■ What this task involves
Write out all the entries below without any change.

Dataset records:
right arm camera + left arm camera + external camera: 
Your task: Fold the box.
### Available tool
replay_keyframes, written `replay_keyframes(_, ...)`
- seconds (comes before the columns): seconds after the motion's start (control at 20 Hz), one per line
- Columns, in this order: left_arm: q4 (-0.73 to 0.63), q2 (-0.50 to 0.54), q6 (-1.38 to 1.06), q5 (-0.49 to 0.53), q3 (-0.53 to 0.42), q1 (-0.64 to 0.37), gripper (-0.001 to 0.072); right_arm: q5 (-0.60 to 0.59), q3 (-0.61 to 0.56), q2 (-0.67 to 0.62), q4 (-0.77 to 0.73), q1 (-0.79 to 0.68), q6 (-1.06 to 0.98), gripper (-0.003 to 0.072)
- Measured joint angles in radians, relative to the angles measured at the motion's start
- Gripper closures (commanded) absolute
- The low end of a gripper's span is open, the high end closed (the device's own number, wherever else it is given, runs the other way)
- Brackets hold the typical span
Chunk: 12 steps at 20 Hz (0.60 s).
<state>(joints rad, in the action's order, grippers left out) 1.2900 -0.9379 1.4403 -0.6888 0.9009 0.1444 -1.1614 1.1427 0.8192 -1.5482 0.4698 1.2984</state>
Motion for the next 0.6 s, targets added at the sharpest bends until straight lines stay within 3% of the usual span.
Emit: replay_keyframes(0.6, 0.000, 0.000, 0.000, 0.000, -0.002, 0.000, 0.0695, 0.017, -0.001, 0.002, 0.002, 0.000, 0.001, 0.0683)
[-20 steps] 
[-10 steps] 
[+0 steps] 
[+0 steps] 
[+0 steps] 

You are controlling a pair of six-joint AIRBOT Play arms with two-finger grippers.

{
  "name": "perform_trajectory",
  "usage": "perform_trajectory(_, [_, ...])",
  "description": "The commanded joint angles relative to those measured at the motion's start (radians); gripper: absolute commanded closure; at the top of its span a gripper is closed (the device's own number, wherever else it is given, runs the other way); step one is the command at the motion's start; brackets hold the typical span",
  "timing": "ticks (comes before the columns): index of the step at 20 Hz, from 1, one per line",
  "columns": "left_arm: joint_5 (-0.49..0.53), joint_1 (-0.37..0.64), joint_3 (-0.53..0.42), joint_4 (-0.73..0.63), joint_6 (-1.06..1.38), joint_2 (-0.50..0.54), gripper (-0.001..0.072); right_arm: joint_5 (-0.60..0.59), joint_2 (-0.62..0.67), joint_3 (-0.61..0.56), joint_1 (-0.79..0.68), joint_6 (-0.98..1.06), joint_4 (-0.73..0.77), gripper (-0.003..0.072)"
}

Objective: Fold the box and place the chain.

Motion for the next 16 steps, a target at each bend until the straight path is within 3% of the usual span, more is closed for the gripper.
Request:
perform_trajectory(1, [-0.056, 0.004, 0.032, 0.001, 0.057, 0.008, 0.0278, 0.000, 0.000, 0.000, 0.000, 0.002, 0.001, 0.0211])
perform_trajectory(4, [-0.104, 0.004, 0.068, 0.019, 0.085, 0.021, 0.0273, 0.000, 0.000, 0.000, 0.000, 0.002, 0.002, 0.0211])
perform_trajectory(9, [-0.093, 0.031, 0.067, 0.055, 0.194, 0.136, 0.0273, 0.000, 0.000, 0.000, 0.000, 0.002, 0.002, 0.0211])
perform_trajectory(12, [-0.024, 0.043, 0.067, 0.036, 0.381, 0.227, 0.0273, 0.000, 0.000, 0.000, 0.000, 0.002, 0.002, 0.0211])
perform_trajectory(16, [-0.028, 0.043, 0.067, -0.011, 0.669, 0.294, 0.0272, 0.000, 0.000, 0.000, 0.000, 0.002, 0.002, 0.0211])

■ Reply to the exercise
right arm camera + left arm camera + external camera: 
Your task: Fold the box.
### Available tool
replay_keyframes, written `replay_keyframes(_, ...)`
- seconds (comes before the columns): seconds after the motion's start (control at 20 Hz), one per line
- Columns, in this order: left_arm: q4 (-0.73 to 0.63), q2 (-0.50 to 0.54), q6 (-1.38 to 1.06), q5 (-0.49 to 0.53), q3 (-0.53 to 0.42), q1 (-0.64 to 0.37), gripper (-0.001 to 0.072); right_arm: q5 (-0.60 to 0.59), q3 (-0.61 to 0.56), q2 (-0.67 to 0.62), q4 (-0.77 to 0.73), q1 (-0.79 to 0.68), q6 (-1.06 to 0.98), gripper (-0.003 to 0.072)
- Measured joint angles in radians, relative to the angles measured at the motion's start
- Gripper closures (commanded) absolute
- The low end of a gripper's span is open, the high end closed (the device's own number, wherever else it is given, runs the other way)
- Brackets hold the typical span
Chunk: 12 steps at 20 Hz (0.60 s).
<state>(joints rad, in the action's order, grippers left out) 1.2900 -0.9379 1.4403 -0.6888 0.9009 0.1444 -1.1614 1.1427 0.8192 -1.5482 0.4698 1.2984</state>
Motion for the next 0.6 s, targets added at the sharpest bends until straight lines stay within 3% of the usual span.
Emit: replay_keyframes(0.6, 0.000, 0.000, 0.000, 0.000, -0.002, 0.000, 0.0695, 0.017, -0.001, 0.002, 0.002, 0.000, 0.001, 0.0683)
[-20 steps] 
[-10 steps] 
[+0 steps] 
[+0 steps] 
[+0 steps] 

You are controlling a pair of six-joint AIRBOT Play arms with two-finger grippers.

{
  "name": "perform_trajectory",
  "usage": "perform_trajectory(_, [_, ...])",
  "description": "The commanded joint angles relative to those measured at the motion's start (radians); gripper: absolute commanded closure; at the top of its span a gripper is closed (the device's own number, wherever else it is given, runs the other way); step one is the command at the motion's start; brackets hold the typical span",
  "timing": "ticks (comes before the columns): index of the step at 20 Hz, from 1, one per line",
  "columns": "left_arm: joint_5 (-0.49..0.53), joint_1 (-0.37..0.64), joint_3 (-0.53..0.42), joint_4 (-0.73..0.63), joint_6 (-1.06..1.38), joint_2 (-0.50..0.54), gripper (-0.001..0.072); right_arm: joint_5 (-0.60..0.59), joint_2 (-0.62..0.67), joint_3 (-0.61..0.56), joint_1 (-0.79..0.68), joint_6 (-0.98..1.06), joint_4 (-0.73..0.77), gripper (-0.003..0.072)"
}

Objective: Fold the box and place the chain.

Motion for the next 16 steps, a target at each bend until the straight path is within 3% of the usual span, more is closed for the gripper.
Request:
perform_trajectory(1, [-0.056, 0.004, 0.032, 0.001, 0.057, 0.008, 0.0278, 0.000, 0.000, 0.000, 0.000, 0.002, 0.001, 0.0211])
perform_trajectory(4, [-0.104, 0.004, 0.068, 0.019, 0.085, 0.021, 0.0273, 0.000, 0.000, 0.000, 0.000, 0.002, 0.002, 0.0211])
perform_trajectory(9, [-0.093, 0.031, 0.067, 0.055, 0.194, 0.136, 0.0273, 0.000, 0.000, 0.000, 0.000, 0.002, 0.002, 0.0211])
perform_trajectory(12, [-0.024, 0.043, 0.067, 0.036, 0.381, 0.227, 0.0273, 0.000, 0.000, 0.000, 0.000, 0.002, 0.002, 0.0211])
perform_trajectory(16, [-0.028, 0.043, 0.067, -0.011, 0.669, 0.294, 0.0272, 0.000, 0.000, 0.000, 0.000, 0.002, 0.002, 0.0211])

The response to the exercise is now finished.